The United Kingdom’s Home Secretary Priti Patel on Friday, 16 April, approved the extradition of fugitive billionaire Nirav Modi to India, reported ANI, citing a CBI official.
The 50-year-old, currently imprisoned at Wandsworth Prison in southwest London, has two weeks to apply for permission to appeal against the Home Secretary’s order in the High Court in London.
Previously, on 25 February, a UK extradition judge had ruled that fugitive diamantaire Nirav Modi, wanted in the over Rs 13,500-crore Punjab National Bank (PNB) scam, can be extradited to India to stand trial.
District Judge Samuel Goozee, who had said that Modi has a case to answer for in India, said that the jeweller would not be denied justice if he is extradited.
Modi and his uncle, Mehul Choksi, are the main accused in the PNB scam and they both left India before the details of the fraud came to light in January 2018.
The case was based on PNB's complaint that the accused had hatched a criminal conspiracy to defraud the public sector bank by fraudulently issuing Letters of Undertaking.
Modi, who was arrested on an extradition warrant on 19 March 2019, is the subject of two separate sets of criminal proceedings, one a Central Bureau of Investigation (CBI) case relating to a large-scale fraud upon PNB, and another, an Enforcement Directorate (ED) case relating to the laundering of the profits of that fraud.

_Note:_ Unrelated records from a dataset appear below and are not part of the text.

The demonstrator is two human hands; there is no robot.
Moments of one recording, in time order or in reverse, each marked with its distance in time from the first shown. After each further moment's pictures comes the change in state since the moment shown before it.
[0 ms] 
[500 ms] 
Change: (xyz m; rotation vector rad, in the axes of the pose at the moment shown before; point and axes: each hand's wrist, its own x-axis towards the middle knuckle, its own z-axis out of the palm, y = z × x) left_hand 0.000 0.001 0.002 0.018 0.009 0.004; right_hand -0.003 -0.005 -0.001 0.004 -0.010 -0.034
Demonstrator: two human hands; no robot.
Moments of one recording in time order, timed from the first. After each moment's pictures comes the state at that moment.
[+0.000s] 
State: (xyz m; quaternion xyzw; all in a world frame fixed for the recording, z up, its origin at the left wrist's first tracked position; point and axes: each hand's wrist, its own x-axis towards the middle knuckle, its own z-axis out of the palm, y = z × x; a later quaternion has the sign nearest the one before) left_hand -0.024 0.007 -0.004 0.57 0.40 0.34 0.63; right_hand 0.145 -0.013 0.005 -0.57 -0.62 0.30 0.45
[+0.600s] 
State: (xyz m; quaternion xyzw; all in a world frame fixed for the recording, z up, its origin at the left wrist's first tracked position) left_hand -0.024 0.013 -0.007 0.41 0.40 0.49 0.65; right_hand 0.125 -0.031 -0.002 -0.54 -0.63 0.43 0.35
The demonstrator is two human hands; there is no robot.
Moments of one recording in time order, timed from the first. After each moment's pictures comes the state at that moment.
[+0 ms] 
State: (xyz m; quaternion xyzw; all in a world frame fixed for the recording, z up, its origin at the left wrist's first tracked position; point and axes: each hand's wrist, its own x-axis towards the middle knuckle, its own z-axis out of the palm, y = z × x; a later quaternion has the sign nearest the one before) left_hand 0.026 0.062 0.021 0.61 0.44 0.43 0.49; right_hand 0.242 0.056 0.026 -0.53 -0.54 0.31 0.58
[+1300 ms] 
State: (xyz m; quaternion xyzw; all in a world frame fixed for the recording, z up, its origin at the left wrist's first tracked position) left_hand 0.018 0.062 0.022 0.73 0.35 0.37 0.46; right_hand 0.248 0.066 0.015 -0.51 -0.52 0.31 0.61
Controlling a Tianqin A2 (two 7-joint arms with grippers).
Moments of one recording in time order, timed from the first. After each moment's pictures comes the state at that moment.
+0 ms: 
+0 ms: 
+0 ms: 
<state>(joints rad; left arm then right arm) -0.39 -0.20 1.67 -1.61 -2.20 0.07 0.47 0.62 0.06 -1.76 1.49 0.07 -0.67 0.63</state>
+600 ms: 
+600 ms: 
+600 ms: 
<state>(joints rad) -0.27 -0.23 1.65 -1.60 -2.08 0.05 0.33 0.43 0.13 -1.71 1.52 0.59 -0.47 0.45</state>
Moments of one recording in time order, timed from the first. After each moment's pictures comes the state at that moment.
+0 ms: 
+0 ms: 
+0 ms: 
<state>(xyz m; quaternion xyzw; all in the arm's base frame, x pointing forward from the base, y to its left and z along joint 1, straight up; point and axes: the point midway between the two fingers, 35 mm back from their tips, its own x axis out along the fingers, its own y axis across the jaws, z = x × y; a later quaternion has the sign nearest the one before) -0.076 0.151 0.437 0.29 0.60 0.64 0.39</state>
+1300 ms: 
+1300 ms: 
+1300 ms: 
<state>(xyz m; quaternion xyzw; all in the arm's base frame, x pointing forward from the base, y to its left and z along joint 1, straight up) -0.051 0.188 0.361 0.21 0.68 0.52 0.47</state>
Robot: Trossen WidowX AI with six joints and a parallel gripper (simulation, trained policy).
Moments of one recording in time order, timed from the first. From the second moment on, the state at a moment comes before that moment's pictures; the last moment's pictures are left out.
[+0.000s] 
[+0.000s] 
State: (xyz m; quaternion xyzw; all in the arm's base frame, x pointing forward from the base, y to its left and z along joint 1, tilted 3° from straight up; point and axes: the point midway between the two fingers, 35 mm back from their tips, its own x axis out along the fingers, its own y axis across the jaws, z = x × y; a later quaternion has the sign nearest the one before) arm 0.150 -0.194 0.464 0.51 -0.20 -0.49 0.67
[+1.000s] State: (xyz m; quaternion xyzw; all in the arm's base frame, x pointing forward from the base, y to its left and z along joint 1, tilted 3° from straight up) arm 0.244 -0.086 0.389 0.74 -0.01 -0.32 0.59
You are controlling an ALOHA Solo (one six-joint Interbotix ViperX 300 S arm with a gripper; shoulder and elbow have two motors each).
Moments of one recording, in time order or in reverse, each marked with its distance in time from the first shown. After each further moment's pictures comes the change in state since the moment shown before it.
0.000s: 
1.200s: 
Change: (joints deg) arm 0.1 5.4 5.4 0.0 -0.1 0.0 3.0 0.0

The court, in February, had said that it was satisfied there is evidence that Modi could be convicted and that there were clearly links between him and other connivers including officials of PNB.
“Many of these are a matter for trial in India. I am satisfied again that there is evidence he could be convicted. Prima facie there is a case of money laundering,” the district judge had said.